The reason for the additional scrutiny given to these restrictive covenants is that in ruling on these claims a variety of equitable considerations come into play.   The key to a smooth and cost-efficient enforcement lies in customizing these clauses to the specific circumstances of each employer’s business and each employee’s position.  Using a balanced approach in drafting restrictive covenants serves to deprive former employees of the ability to challenge their validity as a tactic to delaying or avoiding enforcement.  This is one situation where employers should not be using “one size fits all” standard form agreements.  As counsel to both employers and employees in the private fund industry we regularly negotiate restrictive covenants in the employment context and review them for potential employers considering a hire subject to these restrictions.  After all, given the entrepreneurial spirit in this industry, employees of the yesteryear often become future employers and so the cycle of relying on the enforceability of restrictive covenants to protect one’s business continues.

Beyond Confidentiality: the private equity bidders’ experience with Yahoo!

A lesson from the recently reported Yahoo! sale process: carefully review and negotiate your NDAs!  As Yahoo! illustrates, confidentiality agreements can reach well beyond mere confidentiality and can affect not only the process but the potential outcome of a sale.

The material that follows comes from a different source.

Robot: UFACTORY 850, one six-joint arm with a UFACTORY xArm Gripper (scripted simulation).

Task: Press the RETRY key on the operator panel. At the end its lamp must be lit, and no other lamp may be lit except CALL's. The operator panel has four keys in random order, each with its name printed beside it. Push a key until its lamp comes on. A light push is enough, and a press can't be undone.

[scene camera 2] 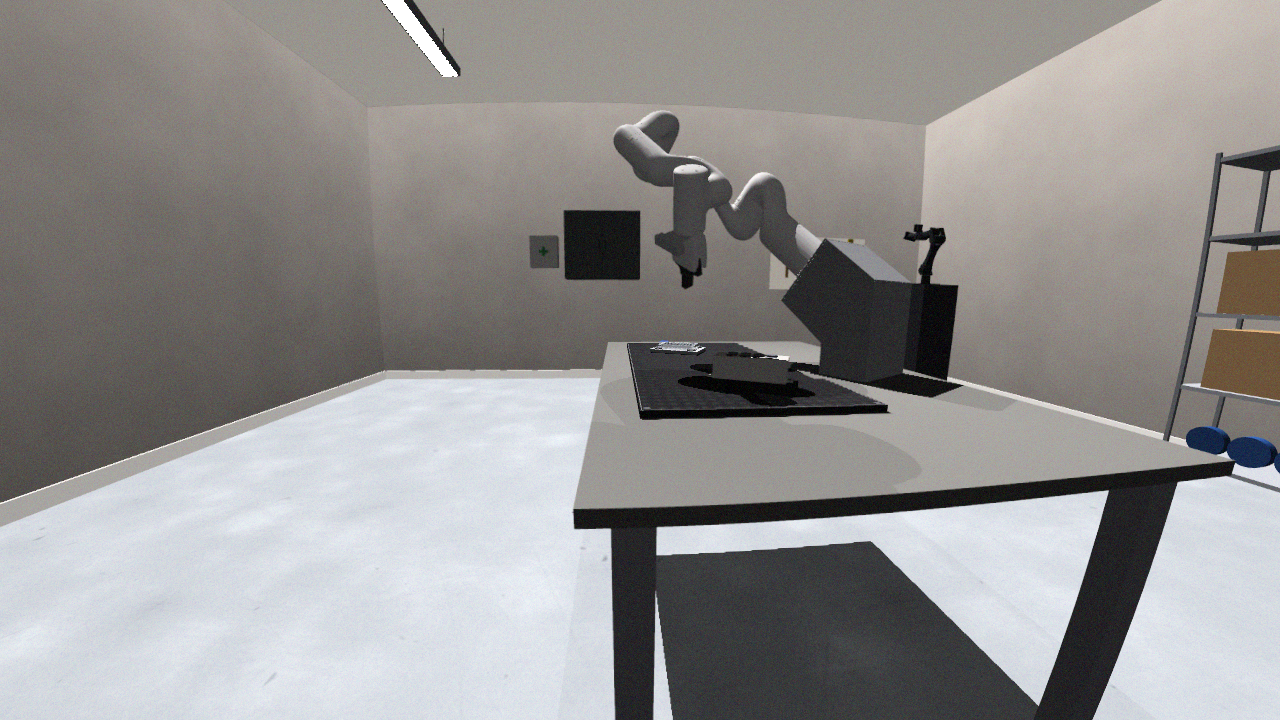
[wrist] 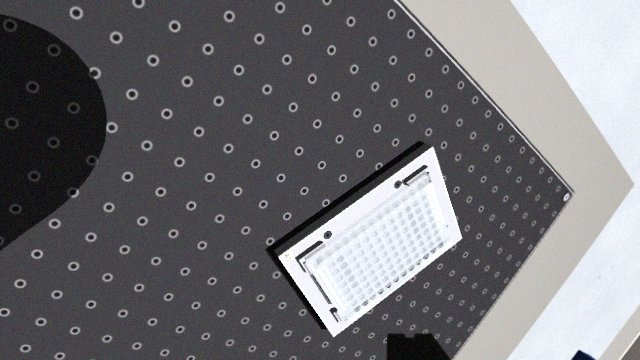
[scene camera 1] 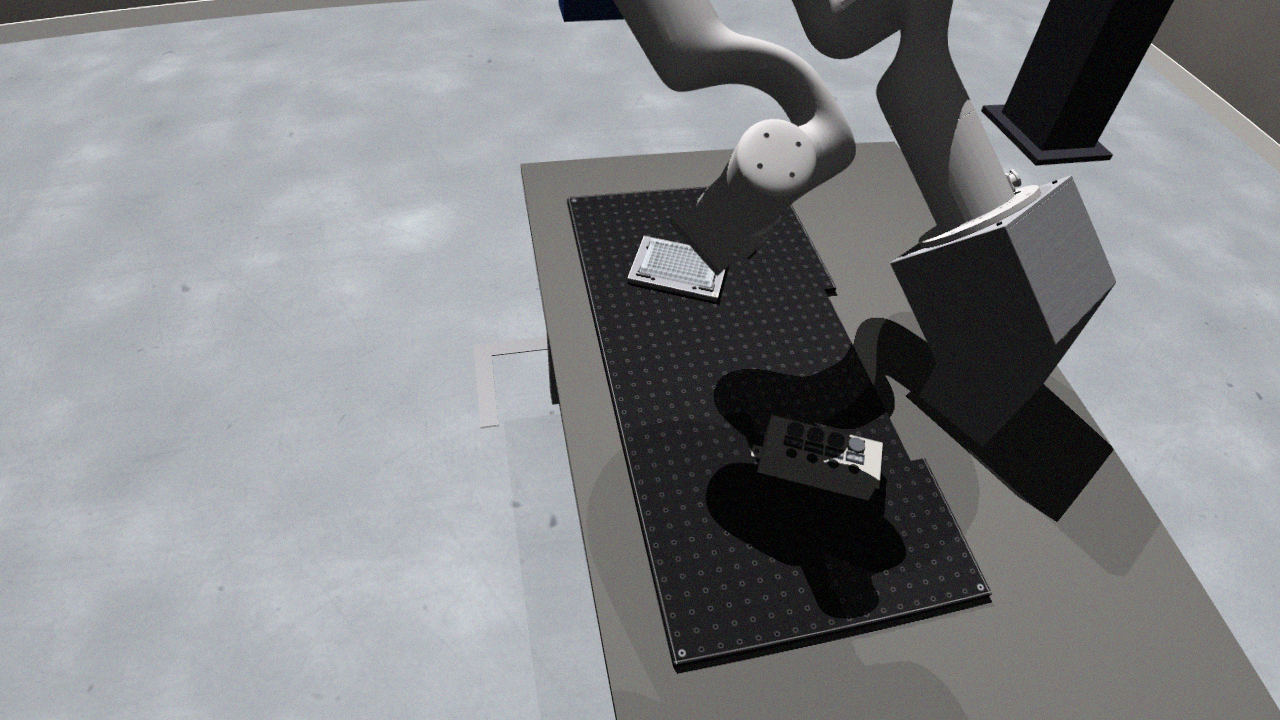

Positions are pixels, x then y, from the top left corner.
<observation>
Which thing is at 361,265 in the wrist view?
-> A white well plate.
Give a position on a white well plate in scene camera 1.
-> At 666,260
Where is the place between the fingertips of my gripper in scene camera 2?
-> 687,286
</observation>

Confidentiality agreements, as we all know, are the life blood of private equity and, generally, M&A transactions.  In a typical NDA, the recipient agrees to keep information confidential and to limit its use to the transaction under consideration.  However, not infrequently, the disclosing party will include additional restrictions on the recipient which go well beyond confidentiality.  Common examples include non-circumvention (e.g., with respect to a particular target or subject), non-solicitation of employees, and no contact with the acquisition target (or borrower, if the transaction involves debt) as well as its customers, suppliers, vendors, etc.

These restrictive provisions are designed to protect the legitimate business interests of the target company by preventing, for instance, damaging rumors and employee and customer defections.  They may also serve to protect the interests of the broker or introducing party with respect to a particular opportunity. Occasionally, however, the disclosing party may seek to include in the NDA a provision which is primarily designed to influence the sale process.  As has been widely reported, Yahoo! included just such a provision—no “cross talk” as it has been described—into the NDAs circulated to potential private equity bidders.  

As reported, this no cross-talk provision precludes the potential bidders from speaking to each other regarding the potential transaction (presumably, whether or not confidential information is disclosed in the course of such conversations).  What is Yahoo!’s possible motivation for including such a provision in the NDA?  It is, almost certainly, a business consideration – the desire to influence the bidding process and, indeed, the likely outcome of the sale.  Given Yahoo!’s market capitalization of $20 billion, if the bidders are not able to discuss potential co-investment agreements, it makes it much less likely that any private equity bidder would be able to make an offer for 100% of the equity.  Not surprisingly, many potential private equity bidders balked at this restriction.  The one private equity sponsor who has reportedly agreed to this restriction in the NDA is TPG Capital which, as reported, is specifically interested in a minority stake.

From our perspective, as buy-side counsel, we strongly encourage our private equity and hedge fund clients to review and negotiate all NDAs, whether in M&A, private equity, distressed debt, real estate or other contexts.  As this case amply illustrates, the restrictions contained in many confidentiality agreements go well beyond confidentiality and may significantly impact one’s ability to evaluate and consummate a potential transaction (and, indeed, influence what kind of transaction or bidder is likely to succeed).